§ EXTRACTED ENTRIES
----
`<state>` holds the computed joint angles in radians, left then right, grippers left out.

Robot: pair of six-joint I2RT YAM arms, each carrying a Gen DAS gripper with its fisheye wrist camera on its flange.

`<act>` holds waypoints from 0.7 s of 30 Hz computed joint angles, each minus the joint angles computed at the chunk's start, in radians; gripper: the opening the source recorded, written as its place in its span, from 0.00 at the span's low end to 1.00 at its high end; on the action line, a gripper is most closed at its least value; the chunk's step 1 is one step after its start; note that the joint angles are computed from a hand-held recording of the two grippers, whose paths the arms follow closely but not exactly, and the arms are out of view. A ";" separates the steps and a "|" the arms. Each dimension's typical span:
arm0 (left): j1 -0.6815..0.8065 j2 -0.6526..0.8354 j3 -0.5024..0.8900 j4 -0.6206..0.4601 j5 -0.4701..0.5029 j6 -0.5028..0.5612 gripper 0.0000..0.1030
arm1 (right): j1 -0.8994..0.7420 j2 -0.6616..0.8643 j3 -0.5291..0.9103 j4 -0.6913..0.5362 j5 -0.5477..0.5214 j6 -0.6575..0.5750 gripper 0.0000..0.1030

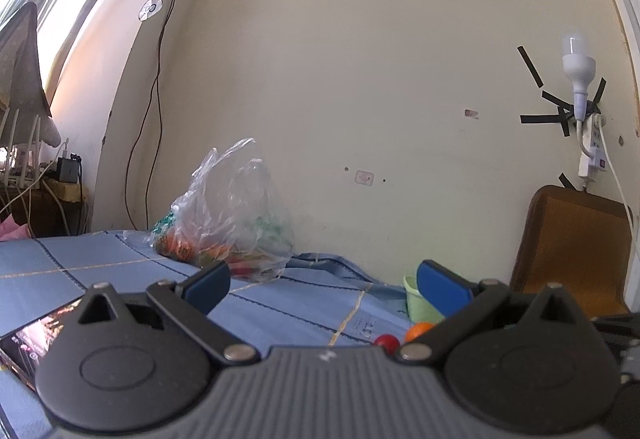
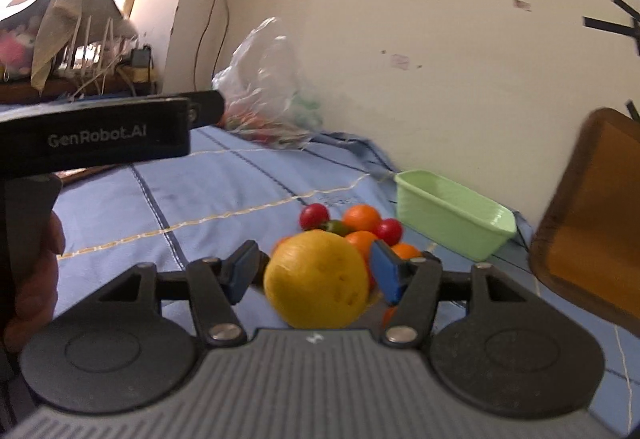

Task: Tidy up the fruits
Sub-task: 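Move the right gripper toward the yellow citrus fruit and close on it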

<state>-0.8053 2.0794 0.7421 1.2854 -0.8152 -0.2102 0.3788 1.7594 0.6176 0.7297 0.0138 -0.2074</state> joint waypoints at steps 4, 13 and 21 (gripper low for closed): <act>-0.006 0.006 0.000 0.014 0.000 0.016 1.00 | -0.005 0.030 0.082 -0.105 0.008 0.034 0.62; -0.004 0.003 0.009 -0.012 0.010 0.009 1.00 | -0.192 -0.075 0.013 -0.182 -0.275 0.401 0.59; -0.006 -0.002 0.023 -0.058 0.011 0.013 1.00 | -0.355 -0.202 -0.196 -0.113 -0.501 0.593 0.53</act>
<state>-0.8114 2.0773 0.7652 1.2276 -0.8040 -0.1970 0.0236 1.5573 0.4212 0.6171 -0.4870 0.3860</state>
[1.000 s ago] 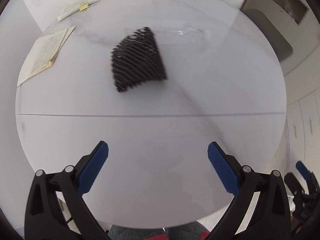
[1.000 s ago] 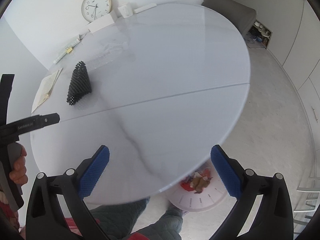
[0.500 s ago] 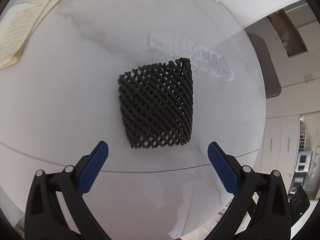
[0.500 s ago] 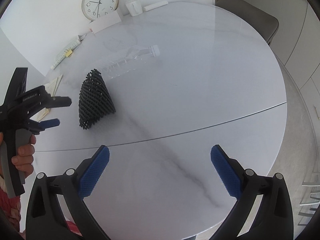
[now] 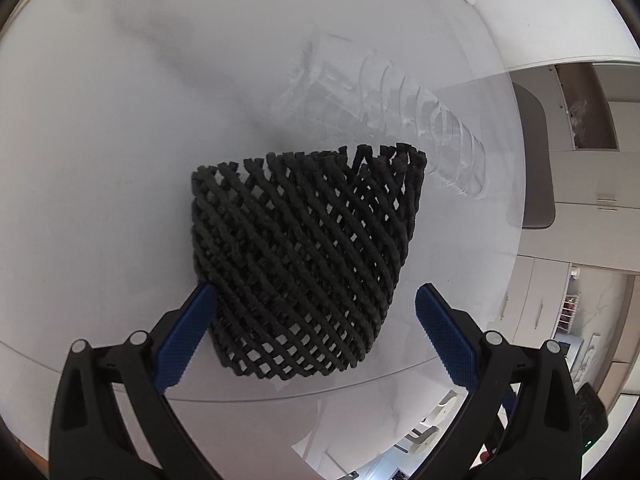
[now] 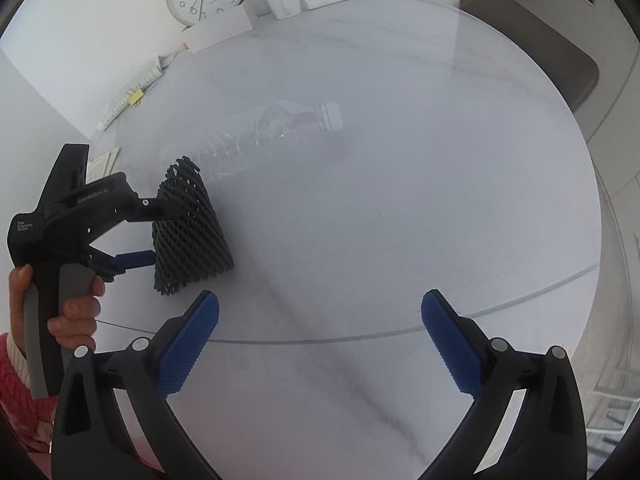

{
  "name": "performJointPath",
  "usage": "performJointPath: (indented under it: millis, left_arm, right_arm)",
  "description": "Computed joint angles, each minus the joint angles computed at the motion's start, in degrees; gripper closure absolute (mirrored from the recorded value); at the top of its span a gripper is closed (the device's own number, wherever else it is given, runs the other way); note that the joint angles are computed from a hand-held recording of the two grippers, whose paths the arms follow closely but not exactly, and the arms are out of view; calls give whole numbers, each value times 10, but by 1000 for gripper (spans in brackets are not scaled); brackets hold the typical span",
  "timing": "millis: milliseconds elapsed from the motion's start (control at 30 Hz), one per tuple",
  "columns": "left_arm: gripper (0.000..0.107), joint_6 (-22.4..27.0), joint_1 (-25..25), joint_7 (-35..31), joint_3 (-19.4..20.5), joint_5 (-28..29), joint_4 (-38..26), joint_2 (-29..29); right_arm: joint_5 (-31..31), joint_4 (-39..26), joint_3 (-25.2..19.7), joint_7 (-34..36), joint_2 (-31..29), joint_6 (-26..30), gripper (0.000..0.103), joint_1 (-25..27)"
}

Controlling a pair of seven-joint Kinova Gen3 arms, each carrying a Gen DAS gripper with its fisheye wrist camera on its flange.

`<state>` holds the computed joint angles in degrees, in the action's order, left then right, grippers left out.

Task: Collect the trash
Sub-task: 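Close the left tool on the black mesh sleeve and lift it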

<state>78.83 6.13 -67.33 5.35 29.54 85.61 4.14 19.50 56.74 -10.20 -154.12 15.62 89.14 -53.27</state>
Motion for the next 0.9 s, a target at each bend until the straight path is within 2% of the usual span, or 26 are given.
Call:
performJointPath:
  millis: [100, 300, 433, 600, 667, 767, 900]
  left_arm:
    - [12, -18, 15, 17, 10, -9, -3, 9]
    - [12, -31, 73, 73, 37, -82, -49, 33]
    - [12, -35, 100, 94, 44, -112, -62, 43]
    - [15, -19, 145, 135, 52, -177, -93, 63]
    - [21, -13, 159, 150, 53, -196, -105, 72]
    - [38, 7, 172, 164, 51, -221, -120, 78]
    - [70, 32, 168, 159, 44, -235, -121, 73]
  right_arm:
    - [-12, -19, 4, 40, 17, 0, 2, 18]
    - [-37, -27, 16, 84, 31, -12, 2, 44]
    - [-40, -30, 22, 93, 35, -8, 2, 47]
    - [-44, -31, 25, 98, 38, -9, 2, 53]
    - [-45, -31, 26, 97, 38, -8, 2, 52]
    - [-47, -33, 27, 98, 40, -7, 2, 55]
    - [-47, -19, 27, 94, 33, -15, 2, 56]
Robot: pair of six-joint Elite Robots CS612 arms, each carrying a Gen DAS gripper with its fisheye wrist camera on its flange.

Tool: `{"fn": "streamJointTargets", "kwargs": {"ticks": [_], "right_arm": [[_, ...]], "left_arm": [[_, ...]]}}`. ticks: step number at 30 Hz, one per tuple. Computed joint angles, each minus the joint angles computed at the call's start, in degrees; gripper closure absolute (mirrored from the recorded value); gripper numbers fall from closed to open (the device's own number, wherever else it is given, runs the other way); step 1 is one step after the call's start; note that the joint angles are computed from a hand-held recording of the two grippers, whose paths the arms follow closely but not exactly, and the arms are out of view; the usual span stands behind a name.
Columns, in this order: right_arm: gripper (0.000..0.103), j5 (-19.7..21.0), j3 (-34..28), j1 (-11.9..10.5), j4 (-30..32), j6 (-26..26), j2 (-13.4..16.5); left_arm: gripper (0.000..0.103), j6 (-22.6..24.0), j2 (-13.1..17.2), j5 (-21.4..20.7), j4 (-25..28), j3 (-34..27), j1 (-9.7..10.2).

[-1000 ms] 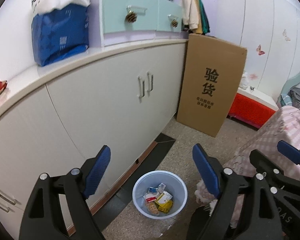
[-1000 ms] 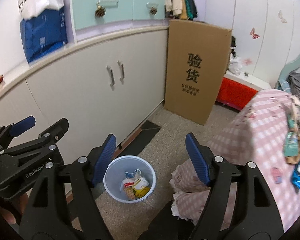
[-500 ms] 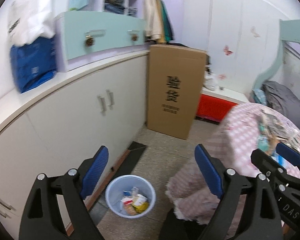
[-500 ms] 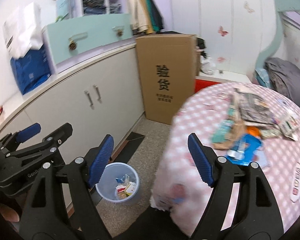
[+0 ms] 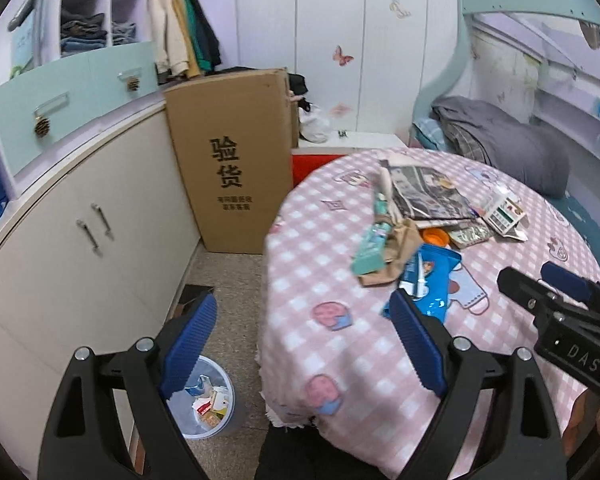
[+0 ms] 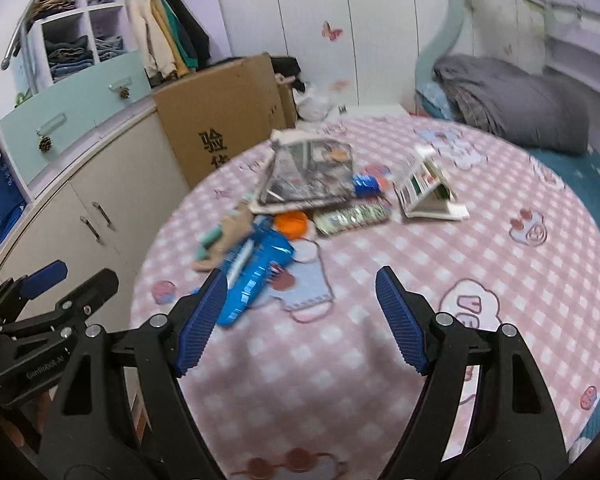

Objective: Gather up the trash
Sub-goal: 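Grasp the brown paper bag with the left gripper while the right gripper grasps the blue snack wrapper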

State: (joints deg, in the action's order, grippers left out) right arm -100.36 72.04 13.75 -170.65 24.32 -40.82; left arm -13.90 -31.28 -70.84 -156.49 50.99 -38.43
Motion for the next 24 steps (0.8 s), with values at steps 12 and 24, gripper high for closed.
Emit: {"fn": "streamJointTargets", "kwargs": {"ticks": [12,24], "right_arm": [[0.034,8.6,-9.5,-0.2,11.6,-4.9,4.8],[0.086,7.5,-7.8,-0.5,12.6,-9.5,3.7]], "left_arm": [[0.017,-3.9,1.5,2.9,5.2,-2.9,1.03],[0.017,-2.3,3.4,0.0,6.4,-6.2,0.96]]}}
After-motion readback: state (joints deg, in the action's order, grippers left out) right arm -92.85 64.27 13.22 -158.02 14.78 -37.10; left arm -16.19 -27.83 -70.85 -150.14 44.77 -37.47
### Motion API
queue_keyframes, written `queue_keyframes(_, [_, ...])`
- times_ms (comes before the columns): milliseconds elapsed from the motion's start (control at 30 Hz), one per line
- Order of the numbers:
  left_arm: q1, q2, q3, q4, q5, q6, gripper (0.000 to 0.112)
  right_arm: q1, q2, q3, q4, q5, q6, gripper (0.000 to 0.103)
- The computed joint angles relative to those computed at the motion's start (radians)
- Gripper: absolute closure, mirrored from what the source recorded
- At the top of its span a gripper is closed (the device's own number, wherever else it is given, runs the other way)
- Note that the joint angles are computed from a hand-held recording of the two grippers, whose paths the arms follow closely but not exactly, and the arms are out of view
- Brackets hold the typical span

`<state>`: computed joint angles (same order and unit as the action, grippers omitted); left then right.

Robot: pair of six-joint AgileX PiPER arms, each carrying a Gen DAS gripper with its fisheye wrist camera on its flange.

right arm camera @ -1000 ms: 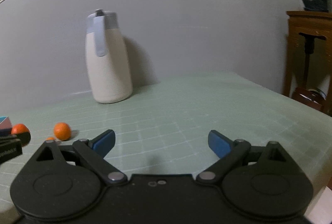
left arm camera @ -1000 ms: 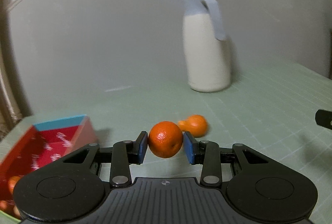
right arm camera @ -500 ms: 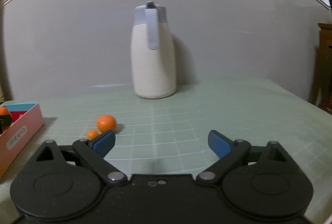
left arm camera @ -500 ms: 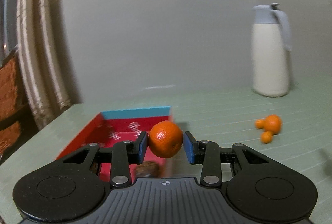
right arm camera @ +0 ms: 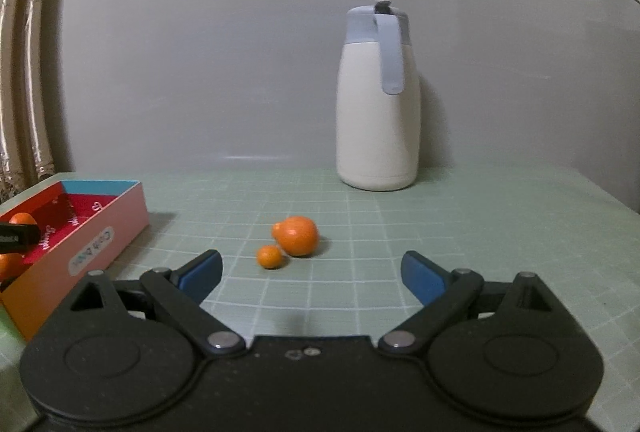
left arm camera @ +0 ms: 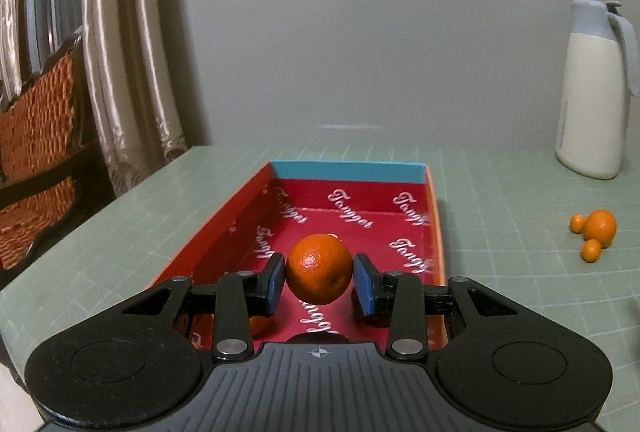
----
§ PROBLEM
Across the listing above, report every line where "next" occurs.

§ RESULT OF THIS EXERCISE
Motion for the next 0.9 s, a target at each bend until the straight path is within 2% of the usual span, or 26 are given.
Motion for the next 24 steps (0.8 s), with values at steps 12 and 24, gripper high for closed.

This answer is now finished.